# [Task goal]
Lines with "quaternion": pull these out of the listing below.

::: Source data :::

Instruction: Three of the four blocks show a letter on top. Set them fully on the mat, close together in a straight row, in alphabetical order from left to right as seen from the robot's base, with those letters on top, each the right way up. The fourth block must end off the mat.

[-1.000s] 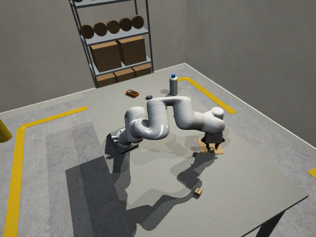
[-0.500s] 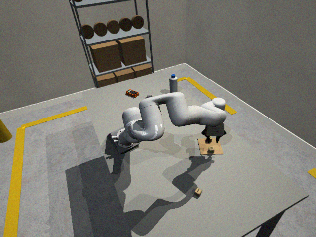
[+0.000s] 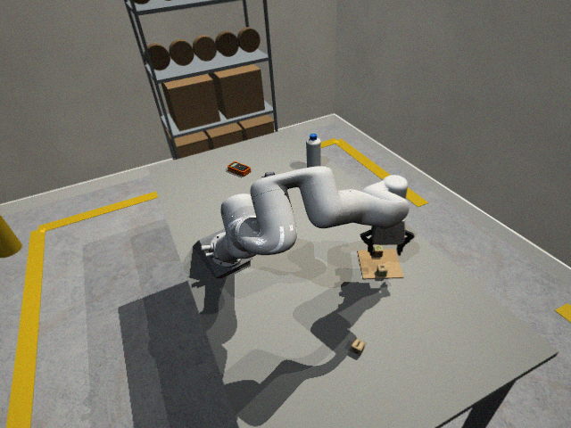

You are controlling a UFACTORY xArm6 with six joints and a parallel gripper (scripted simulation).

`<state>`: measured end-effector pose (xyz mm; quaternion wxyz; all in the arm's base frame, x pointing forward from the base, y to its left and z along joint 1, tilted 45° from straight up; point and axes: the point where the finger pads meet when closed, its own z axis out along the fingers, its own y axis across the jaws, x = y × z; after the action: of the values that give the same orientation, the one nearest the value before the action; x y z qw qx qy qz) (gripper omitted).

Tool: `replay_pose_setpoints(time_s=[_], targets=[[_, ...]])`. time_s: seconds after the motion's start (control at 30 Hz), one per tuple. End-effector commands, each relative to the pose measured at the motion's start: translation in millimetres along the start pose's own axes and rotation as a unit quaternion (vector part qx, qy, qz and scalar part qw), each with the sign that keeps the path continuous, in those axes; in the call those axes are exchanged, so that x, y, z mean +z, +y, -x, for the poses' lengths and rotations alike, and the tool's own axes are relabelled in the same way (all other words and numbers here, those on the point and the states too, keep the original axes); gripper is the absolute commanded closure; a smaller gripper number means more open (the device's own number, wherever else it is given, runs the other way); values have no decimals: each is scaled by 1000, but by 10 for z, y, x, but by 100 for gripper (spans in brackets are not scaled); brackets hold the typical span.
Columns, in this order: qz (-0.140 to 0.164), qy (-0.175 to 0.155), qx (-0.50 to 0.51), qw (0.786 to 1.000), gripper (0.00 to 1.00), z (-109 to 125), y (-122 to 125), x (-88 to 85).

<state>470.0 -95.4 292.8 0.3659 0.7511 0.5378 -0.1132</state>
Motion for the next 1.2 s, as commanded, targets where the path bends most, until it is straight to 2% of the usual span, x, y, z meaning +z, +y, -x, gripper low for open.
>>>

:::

# [Result for this exercise]
`<state>`: measured end-effector pose (xyz mm; quaternion wxyz; all in the arm's base frame, x pointing forward from the base, y to its left and z along joint 1, tilted 45° from straight up; point and axes: the point where the finger pads meet when closed, its own z axis out along the fingers, its own y axis across the jaws, x = y × z; after the action: of the values that give the same orientation, the one nearest the value before the action; x y z qw qx qy qz) (gripper omitted).
Tool: `replay_pose_setpoints(time_s=[_], targets=[[_, ...]])`. time_s: seconds after the motion's start (control at 30 Hz), one per tuple. End-effector commands, each relative to the pose measured at the motion's start: translation in millimetres along the start pose's own axes and rotation as a unit quaternion (vector part qx, qy, qz and scalar part qw), each with the sign that keeps the path continuous, in those axes; in the call those axes are exchanged, so that x, y, z mean +z, +y, -x, for the poses' lengths and rotations alike, and the tool's own axes are relabelled in the same way (all other words and numbers here, those on the point and the states too, keep the original axes); gripper is the absolute commanded closure; a smaller gripper number means more open (the device's own number, wherever else it is given, runs the other way); values have no decimals: each is scaled by 1000, but by 10 for z, y, x, but by 100 for gripper (spans in brackets are not scaled); brackets hold the typical span.

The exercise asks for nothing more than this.